Our team has written a docker image. We want to receive an alert if the pod running this image fails. (For this we are using Prometheus's alert manager and kube-state-metrics).
A different team is creating the job that runs that image (note they're doing it via something akin to argo). In order to get the alert we want, we are asking that team to include a specific label i.e. the pod created by the job will have a label we can use in promql to create an alert when that pod fails.
The only way we can think of enforcing that the correct label is used is to check for this label from within the container, and fail with a error message telling us the label is missing. So either via a downward API (but that is another requirement for the team running the job), or more likely by just running kubectl get pods -l ...
since this container already uses kubectl
for something else.
There is a debate in our team if this is a bad practice. Is it an anti-pattern for a container to insist on a pod label? We are wondering if there is a cleaner design for a situation like this?
In my opinion the idiomatic way of enforcing certain fields exist in Kubernetes is by creating a dynamic mutating admission controller.

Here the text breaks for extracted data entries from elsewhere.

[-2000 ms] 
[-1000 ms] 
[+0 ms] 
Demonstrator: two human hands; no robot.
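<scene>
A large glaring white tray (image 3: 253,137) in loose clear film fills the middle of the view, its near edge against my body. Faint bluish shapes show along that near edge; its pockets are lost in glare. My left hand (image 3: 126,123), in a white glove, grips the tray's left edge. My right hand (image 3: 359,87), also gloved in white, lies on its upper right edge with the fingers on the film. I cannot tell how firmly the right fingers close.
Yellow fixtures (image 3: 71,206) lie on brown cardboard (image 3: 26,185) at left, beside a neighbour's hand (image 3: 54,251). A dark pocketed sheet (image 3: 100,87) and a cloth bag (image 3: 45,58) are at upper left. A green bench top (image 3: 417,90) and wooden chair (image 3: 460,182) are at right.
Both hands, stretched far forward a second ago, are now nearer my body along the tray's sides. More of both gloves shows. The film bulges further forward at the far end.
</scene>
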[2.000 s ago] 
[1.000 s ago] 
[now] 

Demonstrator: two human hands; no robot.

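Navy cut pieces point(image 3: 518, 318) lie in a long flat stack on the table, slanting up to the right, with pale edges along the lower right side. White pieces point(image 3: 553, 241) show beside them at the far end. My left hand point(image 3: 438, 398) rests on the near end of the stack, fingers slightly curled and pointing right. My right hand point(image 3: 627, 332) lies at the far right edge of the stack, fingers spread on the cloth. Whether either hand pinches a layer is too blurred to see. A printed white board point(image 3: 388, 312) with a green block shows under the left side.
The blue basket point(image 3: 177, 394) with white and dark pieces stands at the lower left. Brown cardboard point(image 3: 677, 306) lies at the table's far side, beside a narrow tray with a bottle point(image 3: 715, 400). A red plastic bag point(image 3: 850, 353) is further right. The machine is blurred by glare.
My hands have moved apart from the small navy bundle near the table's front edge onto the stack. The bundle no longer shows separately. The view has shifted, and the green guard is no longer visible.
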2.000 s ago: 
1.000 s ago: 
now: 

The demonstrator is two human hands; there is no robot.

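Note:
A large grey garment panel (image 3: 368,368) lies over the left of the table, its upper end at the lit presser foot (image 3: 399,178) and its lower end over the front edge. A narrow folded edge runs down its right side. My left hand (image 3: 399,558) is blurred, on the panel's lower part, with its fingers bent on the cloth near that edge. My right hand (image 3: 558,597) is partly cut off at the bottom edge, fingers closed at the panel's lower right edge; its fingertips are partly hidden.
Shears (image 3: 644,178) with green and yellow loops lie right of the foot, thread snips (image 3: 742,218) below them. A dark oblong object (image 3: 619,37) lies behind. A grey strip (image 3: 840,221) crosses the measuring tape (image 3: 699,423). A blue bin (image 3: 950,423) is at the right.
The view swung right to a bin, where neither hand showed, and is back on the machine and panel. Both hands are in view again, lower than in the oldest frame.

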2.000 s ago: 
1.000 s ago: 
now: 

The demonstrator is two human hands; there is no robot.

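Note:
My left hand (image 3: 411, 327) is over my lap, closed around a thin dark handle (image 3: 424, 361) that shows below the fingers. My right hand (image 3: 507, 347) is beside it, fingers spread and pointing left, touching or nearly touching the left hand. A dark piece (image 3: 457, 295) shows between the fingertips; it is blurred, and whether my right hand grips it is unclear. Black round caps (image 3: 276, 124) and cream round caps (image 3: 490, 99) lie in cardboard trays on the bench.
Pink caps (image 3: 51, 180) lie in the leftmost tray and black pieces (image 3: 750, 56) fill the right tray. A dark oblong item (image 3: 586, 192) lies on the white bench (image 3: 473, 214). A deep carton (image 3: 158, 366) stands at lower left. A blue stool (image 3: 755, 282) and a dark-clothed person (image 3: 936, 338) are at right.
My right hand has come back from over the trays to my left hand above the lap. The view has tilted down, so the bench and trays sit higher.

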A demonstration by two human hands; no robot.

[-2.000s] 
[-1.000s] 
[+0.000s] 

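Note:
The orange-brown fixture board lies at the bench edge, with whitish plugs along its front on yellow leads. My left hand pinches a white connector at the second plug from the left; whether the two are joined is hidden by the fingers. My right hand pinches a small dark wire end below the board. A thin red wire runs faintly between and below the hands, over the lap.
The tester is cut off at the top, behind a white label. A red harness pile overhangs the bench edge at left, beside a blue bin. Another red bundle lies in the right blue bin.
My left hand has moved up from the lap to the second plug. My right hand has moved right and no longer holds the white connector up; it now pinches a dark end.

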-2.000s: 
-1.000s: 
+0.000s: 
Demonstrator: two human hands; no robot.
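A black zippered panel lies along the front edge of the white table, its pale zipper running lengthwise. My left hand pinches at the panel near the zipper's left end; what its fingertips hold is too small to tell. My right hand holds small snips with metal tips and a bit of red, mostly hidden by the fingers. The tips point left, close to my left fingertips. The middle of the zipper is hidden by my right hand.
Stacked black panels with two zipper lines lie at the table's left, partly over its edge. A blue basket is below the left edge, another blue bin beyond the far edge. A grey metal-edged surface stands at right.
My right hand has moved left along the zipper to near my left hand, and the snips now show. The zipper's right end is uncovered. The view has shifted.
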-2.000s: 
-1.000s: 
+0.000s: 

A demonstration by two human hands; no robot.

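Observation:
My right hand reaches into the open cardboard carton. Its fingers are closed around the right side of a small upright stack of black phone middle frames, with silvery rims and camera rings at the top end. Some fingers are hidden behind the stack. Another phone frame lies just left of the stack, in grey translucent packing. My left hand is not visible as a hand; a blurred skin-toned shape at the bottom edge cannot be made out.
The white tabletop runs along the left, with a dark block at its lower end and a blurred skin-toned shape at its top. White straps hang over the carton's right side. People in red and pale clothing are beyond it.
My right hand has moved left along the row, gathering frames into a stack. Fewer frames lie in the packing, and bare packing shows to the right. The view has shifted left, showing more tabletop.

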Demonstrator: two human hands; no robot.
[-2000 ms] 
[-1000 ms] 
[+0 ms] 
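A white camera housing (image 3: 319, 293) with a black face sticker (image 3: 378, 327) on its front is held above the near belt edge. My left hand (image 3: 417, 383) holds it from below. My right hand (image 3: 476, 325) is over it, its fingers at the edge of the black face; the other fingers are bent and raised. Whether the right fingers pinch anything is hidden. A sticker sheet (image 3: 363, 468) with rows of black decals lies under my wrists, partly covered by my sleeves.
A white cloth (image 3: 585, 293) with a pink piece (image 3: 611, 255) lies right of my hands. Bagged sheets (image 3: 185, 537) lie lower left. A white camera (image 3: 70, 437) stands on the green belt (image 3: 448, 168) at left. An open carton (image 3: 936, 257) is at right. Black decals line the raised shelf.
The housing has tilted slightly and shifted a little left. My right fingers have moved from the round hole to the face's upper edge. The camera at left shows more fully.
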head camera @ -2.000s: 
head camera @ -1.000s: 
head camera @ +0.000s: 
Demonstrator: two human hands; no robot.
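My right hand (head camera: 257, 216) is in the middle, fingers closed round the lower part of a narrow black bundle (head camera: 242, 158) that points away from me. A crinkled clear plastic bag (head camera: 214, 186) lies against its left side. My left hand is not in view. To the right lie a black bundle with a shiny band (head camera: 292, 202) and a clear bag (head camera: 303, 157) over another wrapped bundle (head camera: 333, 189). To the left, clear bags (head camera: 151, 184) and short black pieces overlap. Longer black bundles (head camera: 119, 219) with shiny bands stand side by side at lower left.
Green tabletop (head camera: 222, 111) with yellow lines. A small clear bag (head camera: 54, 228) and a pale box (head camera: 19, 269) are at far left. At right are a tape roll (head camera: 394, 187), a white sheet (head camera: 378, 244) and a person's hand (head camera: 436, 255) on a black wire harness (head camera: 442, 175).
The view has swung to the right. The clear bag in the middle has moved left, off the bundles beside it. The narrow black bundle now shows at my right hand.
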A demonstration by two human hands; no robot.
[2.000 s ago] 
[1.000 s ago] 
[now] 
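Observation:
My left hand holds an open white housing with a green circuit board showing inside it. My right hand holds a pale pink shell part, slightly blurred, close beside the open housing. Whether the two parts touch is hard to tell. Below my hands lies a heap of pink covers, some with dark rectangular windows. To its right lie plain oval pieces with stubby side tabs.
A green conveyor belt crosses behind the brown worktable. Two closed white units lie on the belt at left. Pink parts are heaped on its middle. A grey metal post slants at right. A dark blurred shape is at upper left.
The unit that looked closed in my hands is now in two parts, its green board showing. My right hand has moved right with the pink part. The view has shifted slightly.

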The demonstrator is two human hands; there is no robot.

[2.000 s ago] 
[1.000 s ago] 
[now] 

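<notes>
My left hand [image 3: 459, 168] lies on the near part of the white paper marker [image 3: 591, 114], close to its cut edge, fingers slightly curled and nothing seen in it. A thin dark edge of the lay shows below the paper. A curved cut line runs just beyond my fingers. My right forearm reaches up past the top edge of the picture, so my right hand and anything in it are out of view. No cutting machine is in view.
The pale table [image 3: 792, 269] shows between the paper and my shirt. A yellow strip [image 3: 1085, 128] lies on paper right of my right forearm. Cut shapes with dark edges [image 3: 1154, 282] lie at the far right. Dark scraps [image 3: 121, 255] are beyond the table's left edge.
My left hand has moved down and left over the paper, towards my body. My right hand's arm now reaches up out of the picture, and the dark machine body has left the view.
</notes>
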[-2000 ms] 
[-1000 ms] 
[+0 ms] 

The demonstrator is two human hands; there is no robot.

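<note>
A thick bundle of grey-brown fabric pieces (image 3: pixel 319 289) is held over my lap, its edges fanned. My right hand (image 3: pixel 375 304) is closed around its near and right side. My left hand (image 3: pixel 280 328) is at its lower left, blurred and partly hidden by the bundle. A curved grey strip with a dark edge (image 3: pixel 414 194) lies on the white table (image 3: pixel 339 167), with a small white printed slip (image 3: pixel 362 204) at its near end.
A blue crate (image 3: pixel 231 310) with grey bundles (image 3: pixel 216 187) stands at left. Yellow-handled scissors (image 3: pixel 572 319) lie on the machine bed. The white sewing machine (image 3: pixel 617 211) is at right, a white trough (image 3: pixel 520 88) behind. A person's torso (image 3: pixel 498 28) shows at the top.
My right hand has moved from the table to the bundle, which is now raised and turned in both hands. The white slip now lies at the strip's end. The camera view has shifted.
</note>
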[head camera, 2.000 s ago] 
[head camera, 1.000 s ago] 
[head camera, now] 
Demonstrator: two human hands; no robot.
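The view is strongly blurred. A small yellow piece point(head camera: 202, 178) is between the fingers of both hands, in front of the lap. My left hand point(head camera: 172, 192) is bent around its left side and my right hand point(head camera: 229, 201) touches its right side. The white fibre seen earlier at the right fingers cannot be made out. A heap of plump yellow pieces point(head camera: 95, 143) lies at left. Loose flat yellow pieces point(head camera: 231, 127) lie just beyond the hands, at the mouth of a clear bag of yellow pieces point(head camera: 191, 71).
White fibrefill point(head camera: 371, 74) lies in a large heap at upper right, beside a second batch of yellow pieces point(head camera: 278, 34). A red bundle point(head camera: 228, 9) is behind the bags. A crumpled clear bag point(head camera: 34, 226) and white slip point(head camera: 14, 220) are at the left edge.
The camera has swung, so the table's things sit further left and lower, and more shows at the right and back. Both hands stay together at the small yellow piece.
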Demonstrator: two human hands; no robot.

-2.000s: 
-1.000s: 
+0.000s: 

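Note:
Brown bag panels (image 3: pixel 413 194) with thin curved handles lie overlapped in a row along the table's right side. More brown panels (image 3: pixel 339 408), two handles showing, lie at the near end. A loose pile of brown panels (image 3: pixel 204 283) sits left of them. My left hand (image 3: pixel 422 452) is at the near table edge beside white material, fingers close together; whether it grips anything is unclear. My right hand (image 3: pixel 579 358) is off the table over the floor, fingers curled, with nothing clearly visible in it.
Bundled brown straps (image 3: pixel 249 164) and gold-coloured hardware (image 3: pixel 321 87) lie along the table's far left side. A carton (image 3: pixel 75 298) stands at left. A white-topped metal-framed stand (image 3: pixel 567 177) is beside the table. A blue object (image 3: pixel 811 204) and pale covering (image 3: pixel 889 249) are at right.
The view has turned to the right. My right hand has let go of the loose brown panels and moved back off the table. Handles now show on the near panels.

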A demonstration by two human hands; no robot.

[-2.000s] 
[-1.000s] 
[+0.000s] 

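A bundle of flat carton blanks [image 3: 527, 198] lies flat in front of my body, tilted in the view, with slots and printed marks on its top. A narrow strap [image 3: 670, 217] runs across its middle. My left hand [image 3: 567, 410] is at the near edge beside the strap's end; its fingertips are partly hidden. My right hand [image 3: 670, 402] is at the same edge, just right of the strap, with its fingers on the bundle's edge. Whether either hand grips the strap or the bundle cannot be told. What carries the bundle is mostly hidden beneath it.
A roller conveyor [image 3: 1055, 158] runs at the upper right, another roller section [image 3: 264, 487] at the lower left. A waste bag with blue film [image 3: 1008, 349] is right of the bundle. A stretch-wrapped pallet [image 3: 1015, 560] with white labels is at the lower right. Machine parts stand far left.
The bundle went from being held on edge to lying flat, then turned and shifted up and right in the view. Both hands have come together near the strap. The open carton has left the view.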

https://kubernetes.io/docs/reference/access-authn-authz/extensible-admission-controllers/ https://kubernetes.io/docs/reference/access-authn-authz/admission-controllers/#mutatingadmissionwebhook
I know it could sound a bit complex, but trust me, it's really simple. Eventually, an admission control is simply a webhook endpoint (a piece of code) which can change and enforce a certain state on created objects.
BTW, you can also use a validating webhook and simply disallow creation of pods that does not contain the label you want, with a corresponding relevant error message.